Generalization bounds for mixing processes via delayed online-to-PAC conversions
This work addresses the challenge of non-i.i.d. data in machine learning, providing theoretical guarantees for generalization in mixing processes, which is incremental as it builds on existing online learning and mixing theory.
The paper tackles the problem of bounding generalization error for statistical learning algorithms when training data comes from a stationary mixing process, rather than being i.i.d., by developing a framework that reduces this to online learning with delayed feedback, showing that bounded regret in this setting implies low generalization error with rates that trade off delay and dependence.

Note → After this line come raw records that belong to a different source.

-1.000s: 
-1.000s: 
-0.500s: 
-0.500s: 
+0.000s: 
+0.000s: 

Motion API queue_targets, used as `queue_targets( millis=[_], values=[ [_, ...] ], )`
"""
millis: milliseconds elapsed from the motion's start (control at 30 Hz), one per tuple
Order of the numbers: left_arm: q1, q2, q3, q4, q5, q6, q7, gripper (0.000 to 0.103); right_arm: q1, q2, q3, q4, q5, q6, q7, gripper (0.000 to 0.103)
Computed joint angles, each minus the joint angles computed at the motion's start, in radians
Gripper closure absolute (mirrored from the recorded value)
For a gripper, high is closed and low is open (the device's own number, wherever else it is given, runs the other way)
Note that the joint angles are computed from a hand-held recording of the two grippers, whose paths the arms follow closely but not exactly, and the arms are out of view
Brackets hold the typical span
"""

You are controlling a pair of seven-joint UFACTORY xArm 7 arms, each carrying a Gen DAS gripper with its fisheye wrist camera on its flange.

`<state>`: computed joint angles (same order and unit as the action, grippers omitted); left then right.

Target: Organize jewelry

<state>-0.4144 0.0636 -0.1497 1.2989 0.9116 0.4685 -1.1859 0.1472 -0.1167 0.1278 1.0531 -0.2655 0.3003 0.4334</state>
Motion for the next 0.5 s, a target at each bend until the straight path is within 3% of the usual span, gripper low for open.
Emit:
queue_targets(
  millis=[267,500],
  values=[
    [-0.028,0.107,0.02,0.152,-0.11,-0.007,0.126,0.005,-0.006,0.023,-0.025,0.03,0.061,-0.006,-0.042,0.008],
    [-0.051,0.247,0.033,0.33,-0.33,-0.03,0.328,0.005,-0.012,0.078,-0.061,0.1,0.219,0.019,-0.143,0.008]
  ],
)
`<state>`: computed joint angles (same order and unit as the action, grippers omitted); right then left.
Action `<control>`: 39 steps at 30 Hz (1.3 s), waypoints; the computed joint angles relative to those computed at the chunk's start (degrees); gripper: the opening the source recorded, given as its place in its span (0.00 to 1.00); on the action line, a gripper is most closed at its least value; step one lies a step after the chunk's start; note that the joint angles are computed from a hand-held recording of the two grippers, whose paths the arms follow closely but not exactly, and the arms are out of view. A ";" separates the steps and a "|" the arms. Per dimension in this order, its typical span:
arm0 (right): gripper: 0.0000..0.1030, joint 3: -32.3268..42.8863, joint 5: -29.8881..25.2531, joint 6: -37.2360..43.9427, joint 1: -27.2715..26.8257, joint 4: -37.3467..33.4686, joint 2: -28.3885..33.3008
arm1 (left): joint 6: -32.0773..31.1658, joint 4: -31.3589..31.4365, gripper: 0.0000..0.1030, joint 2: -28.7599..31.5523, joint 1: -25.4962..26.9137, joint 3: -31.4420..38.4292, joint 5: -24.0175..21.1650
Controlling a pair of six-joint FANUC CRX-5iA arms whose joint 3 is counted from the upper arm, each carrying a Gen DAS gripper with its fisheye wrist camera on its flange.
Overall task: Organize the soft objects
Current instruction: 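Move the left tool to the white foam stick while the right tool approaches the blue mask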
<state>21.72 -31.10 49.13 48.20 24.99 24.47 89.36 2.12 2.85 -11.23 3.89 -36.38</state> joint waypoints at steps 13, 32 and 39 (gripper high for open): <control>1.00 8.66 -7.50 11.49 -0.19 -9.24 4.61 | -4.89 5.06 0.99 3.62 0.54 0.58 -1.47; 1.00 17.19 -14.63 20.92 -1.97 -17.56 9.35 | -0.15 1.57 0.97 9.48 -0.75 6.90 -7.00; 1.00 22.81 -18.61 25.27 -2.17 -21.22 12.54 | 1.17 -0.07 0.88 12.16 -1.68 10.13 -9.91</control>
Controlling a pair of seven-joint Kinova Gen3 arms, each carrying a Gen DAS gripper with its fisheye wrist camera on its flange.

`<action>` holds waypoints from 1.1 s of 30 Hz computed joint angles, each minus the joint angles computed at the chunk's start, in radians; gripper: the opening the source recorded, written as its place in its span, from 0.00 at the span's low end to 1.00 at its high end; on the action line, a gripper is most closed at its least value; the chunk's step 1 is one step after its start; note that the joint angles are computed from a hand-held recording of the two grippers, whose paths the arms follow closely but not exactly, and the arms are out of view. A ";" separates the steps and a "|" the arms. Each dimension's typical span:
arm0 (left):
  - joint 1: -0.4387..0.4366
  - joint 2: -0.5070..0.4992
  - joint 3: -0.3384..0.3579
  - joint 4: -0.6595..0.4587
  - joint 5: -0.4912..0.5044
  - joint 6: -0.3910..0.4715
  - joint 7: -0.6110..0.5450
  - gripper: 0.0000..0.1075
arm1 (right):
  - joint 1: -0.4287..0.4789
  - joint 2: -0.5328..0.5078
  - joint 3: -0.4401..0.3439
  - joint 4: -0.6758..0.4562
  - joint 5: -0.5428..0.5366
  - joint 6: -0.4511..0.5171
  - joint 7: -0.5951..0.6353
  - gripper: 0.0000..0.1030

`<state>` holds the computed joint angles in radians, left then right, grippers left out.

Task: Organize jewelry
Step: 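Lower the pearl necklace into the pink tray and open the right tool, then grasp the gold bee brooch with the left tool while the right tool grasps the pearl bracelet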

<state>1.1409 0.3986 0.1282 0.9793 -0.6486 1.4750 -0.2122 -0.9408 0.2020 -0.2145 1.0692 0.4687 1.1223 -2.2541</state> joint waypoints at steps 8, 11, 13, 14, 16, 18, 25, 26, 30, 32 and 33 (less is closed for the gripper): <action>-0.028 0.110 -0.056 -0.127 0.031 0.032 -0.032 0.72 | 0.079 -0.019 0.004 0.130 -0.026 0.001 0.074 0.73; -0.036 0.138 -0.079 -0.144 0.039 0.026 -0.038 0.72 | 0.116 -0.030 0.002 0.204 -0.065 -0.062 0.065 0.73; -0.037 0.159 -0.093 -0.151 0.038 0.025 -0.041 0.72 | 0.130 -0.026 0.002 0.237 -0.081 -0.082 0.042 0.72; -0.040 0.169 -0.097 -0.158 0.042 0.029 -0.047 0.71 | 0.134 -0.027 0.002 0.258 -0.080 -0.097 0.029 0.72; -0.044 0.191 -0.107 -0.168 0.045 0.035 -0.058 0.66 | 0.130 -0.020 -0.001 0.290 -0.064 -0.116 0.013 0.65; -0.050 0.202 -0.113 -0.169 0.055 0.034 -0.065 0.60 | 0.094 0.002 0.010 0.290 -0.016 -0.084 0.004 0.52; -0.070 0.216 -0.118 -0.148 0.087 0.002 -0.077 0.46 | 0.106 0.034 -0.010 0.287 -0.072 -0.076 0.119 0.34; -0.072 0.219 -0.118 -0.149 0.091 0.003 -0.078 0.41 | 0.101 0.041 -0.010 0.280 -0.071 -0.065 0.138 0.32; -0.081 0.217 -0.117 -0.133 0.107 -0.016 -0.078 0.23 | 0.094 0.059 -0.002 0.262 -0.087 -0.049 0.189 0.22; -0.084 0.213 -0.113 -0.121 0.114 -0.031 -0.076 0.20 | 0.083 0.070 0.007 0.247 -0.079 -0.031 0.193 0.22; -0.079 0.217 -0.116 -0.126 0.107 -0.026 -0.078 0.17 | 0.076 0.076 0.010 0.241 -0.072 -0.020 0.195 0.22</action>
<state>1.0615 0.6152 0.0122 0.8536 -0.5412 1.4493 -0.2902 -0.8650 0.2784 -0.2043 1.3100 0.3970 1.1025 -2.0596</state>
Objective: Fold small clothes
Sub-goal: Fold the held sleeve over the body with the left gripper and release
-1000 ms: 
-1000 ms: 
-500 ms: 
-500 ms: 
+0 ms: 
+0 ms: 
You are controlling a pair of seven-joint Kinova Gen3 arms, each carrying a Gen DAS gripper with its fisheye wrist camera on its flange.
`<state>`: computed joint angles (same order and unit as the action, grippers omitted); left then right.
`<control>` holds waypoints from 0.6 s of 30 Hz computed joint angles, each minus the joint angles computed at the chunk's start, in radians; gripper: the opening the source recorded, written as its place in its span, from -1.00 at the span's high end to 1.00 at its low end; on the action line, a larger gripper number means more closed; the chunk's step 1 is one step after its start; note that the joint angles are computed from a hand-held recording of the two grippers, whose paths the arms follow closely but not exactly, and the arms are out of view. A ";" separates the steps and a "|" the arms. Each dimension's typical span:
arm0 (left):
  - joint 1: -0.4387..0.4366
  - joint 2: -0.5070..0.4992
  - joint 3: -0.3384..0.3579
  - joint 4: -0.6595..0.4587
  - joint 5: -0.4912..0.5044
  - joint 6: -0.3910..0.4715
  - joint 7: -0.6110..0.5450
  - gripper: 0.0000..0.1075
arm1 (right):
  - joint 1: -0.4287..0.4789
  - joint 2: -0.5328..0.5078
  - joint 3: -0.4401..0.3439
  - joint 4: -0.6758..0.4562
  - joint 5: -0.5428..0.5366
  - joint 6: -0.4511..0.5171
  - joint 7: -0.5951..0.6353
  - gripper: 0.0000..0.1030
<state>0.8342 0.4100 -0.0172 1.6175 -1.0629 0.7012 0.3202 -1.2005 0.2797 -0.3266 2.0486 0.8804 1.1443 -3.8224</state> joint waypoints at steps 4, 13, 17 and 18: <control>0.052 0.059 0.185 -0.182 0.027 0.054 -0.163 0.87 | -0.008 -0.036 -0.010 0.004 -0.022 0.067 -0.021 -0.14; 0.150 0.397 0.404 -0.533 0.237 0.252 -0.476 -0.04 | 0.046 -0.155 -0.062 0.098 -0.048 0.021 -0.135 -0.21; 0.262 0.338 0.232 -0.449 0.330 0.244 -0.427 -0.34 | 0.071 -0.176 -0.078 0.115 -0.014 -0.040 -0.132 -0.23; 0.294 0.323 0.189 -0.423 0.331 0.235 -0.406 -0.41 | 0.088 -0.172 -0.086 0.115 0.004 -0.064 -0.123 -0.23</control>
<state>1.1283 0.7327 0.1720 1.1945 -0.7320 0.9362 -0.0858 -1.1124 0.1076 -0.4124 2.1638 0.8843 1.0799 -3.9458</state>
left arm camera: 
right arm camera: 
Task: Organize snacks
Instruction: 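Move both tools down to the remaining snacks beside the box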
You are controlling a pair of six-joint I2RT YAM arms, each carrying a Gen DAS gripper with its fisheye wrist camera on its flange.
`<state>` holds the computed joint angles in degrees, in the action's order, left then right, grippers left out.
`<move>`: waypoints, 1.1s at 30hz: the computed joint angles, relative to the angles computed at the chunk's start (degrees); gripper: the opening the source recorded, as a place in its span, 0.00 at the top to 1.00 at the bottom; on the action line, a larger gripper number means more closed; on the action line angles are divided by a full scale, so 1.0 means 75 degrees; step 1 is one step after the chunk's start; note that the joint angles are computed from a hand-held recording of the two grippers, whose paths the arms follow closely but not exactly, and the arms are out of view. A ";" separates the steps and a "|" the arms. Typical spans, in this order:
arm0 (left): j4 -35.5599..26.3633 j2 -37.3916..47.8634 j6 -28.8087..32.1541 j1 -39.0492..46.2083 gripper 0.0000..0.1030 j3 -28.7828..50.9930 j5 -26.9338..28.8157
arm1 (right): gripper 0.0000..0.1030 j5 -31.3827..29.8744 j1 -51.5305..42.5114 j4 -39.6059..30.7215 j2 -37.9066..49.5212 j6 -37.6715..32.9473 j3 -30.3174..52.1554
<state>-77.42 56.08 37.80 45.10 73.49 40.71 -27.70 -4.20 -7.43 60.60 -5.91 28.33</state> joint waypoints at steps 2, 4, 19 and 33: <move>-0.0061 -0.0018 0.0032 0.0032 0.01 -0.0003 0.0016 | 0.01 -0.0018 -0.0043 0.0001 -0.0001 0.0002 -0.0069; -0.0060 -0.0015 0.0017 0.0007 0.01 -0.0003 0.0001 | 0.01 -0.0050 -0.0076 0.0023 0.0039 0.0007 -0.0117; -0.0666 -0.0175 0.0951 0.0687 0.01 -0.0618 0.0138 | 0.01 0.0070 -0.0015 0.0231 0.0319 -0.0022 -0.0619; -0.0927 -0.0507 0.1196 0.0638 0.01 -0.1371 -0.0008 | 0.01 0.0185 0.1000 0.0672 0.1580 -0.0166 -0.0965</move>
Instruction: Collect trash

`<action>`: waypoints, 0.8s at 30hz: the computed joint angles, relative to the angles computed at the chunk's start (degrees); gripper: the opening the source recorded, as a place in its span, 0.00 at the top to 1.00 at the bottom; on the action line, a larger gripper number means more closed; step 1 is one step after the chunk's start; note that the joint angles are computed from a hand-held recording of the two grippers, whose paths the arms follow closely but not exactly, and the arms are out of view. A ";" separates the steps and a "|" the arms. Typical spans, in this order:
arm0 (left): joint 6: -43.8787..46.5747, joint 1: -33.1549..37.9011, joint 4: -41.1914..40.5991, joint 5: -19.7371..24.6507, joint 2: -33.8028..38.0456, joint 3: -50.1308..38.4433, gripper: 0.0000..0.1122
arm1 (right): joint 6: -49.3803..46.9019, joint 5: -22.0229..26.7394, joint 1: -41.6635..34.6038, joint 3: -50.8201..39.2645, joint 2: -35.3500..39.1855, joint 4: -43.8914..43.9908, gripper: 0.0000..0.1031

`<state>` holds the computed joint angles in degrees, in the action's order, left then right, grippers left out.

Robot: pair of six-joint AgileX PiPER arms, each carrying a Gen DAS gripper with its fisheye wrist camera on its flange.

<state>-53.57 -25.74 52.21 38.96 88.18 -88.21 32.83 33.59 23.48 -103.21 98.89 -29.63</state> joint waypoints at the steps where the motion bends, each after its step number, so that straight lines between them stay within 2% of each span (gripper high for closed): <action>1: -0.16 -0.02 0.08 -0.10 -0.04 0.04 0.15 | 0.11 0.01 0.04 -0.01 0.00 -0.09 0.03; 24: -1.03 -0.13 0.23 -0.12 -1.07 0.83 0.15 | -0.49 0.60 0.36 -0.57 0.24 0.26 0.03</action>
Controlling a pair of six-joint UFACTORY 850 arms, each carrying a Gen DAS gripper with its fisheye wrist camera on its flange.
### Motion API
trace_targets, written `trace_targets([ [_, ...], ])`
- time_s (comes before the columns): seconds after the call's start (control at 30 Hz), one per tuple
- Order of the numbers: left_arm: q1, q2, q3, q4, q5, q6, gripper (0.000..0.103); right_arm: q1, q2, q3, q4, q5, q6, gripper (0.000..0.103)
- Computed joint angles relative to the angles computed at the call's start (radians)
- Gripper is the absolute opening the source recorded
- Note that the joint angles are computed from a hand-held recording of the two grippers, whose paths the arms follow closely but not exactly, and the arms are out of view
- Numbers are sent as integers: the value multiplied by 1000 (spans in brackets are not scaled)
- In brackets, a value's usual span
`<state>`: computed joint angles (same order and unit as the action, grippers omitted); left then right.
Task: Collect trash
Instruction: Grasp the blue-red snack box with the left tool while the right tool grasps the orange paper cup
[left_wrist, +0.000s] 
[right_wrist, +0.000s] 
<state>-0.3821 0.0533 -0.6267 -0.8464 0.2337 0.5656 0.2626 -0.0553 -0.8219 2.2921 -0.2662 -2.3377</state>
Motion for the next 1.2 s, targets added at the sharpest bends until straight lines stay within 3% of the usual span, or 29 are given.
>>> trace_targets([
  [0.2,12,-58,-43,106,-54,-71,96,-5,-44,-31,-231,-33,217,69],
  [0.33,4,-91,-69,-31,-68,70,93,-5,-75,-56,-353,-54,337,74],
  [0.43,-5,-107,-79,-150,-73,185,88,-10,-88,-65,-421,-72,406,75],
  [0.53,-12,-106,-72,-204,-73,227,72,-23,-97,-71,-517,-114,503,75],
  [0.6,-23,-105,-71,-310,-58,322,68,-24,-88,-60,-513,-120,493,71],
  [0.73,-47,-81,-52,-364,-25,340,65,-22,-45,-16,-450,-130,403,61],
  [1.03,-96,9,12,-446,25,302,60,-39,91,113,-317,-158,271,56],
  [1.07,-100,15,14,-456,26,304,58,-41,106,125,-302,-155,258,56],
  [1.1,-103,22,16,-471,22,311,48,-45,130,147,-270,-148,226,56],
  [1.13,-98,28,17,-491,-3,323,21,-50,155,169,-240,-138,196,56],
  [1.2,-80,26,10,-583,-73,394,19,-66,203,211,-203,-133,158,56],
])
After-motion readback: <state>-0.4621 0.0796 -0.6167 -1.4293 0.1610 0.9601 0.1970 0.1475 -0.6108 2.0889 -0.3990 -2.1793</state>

We study the generalization error of statistical learning algorithms in a non-i.i.d. setting, where the training data is sampled from a stationary mixing process. We develop an analytic framework for this scenario based on a reduction to online learning with delayed feedback. In particular, we show that the existence of an online learning algorithm with bounded regret (against a fixed statistical learning algorithm in a specially constructed game of online learning with delayed feedback) implies low generalization error of said statistical learning method even if the data sequence is sampled from a mixing time series. The rates demonstrate a trade-off between the amount of delay in the online learning game and the degree of dependence between consecutive data points, with near-optimal rates recovered in a number of well-studied settings when the delay is tuned appropriately as a function of the mixing time of the process.